* [Brief]: Once you reach the line with "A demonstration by" below, copy each line exactly, stopping after the line with "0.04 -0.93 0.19", and skip any pictures.

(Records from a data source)

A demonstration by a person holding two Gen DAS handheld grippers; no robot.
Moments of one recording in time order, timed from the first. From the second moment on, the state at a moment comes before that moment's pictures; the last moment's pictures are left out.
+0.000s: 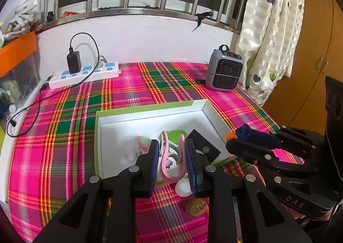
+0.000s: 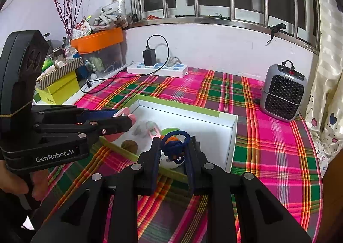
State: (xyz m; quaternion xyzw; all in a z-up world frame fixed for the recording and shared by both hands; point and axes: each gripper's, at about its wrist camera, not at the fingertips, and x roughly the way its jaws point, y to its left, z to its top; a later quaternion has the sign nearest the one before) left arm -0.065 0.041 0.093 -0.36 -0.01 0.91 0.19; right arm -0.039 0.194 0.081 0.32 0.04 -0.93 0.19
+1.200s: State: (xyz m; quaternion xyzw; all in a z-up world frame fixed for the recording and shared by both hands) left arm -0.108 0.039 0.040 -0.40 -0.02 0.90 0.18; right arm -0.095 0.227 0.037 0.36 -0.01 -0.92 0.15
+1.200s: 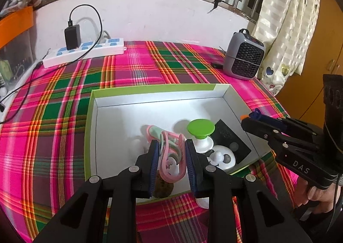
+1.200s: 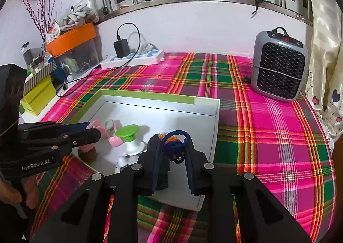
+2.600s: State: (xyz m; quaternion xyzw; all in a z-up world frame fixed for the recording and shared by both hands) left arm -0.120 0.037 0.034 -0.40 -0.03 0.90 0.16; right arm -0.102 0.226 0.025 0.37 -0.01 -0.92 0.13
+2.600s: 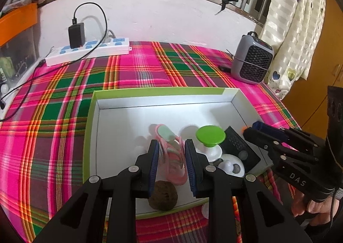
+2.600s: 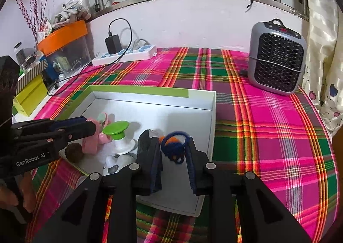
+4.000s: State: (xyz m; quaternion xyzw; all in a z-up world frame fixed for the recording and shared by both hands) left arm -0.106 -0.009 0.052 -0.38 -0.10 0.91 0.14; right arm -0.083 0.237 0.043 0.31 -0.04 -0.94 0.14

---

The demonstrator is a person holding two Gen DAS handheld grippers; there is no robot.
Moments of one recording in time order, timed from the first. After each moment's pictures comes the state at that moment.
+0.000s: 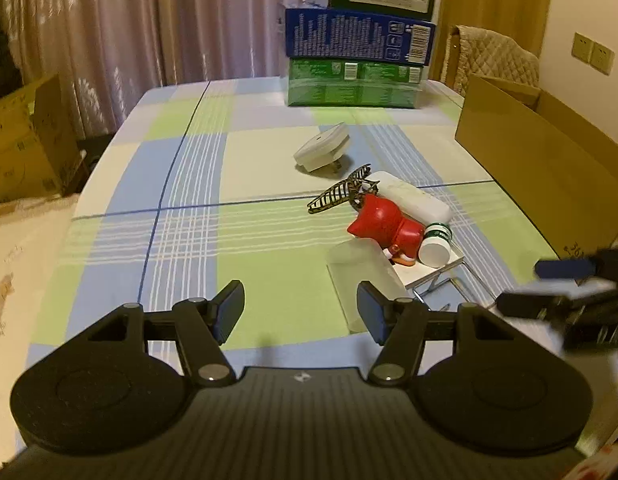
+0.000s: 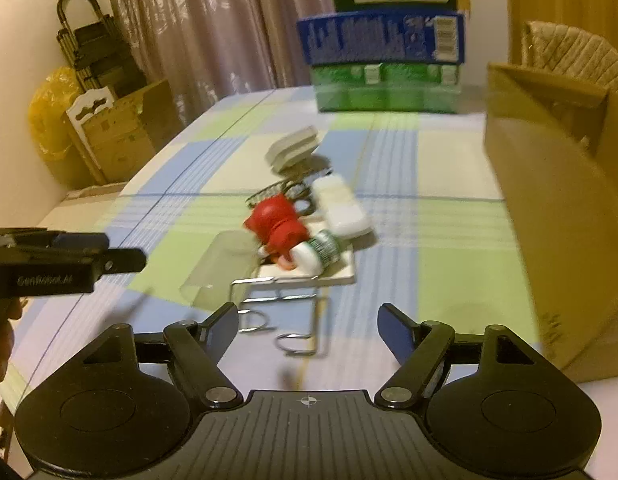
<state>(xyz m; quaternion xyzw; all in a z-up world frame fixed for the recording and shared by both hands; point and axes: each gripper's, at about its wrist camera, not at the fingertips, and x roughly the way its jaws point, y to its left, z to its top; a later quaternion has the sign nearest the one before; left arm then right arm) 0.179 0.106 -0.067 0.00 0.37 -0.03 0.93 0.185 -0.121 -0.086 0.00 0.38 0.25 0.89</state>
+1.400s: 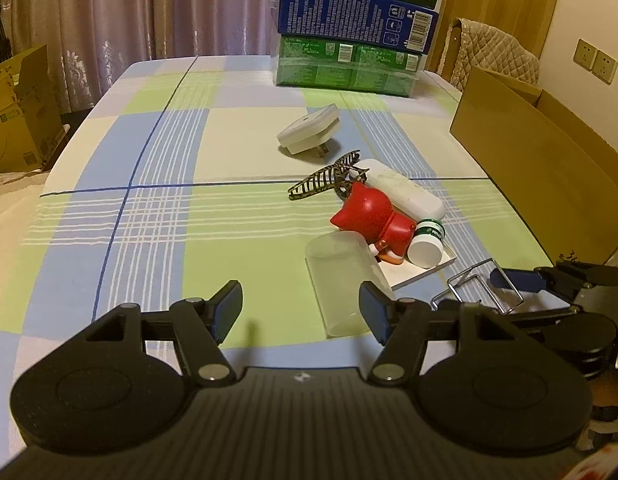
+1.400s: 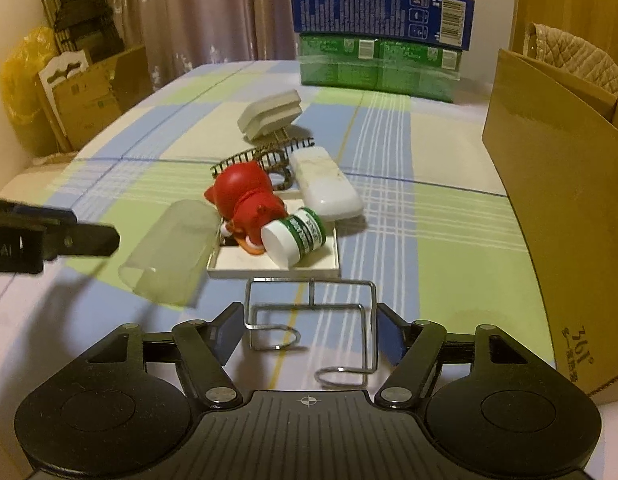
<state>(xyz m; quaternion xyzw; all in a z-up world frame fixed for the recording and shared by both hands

* [Solved exercise]:
A demonstration by a person holding two Gen DAS handheld grippers; no robot.
Moments of one recording in time order, timed from the first. From the second moment on, the state at a moment comes before that moment's pictures; the last moment's pictures are left out.
+0.000s: 
+0.000s: 
State: (xyz m; quaternion xyzw; all in a z-up world frame fixed for the recording and shared by both hands; point and axes: each gripper's, at about its wrist camera, not at the fingertips, and x roughly the way its jaws point, y to its left, z to its top; a later quaternion has the sign nearest the one before) left arm -0.065 0.041 0.093 -0.36 -0.01 0.91 0.19; right arm -0.039 0.194 0.081 0.32 0.04 -0.93 0.19

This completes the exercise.